I'm currently working on a vision system for a UAV I am building. The goal of the system is to find target objects, which are rather well defined (see below), in a video stream that will be a 2-D flyover view of the ground. So far I have tried training and using a Haar-like feature based cascade, a la Viola Jones, to do the detection. I am training it with 5000+ images of the targets at different angles (perspective shifts) and ranges (sizes in the frame), but only 1900 "background" images. This does not yield good results at all, as I cannot find a suitable number of stages to the cascade that balances few false positives with few false negatives.
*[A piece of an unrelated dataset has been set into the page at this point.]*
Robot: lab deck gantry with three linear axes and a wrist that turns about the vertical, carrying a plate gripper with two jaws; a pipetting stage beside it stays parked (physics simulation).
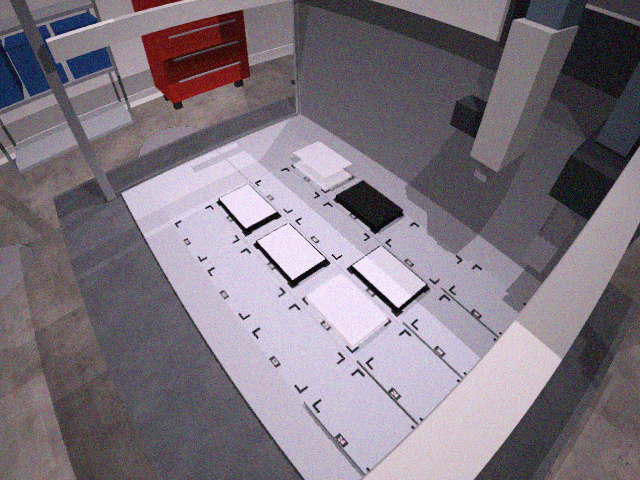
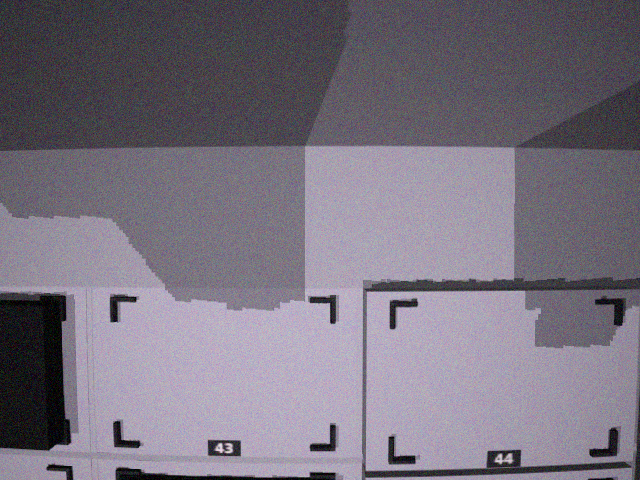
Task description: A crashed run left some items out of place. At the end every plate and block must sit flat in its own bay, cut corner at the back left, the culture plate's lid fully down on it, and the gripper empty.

I am looking for advice from anyone who has experience in this area, as to whether I should: 1) ditch the cascade, in favor of something more suitable to objects defined by their outline and color (which I've read the VJ cascade is not). 2) improve my training set for the cascade, either by adding positives, background frames, organizing/shooting them better, etc. 3) Some other approach I can't fathom currently.
A description of the targets:
- Primary shapes: triangles, squares, circles, ellipses, etc.
- Distinct, solid, primary (or close to) colors.
- Smallest dimension between two and eight feet (big enough to be seen easily from a couple hundred feet AGL
- Large, single alphanumeric in the center of the object, with its own distinct, solid, primary or almost primary color.
My goal is use something very fast, such as the VJ cascade, to find possible objects and their associated bounding box, and then pass these on to finer processing routines to determine the properties (color of the object and AN, value of the AN, actual shape, and GPS location). Any advice you can give me towards completing this goal would be much appreciated. The source code I currently have is a little lengthy for post here, but is freely available should you like to see it for reference. Thanks in advance!
-JB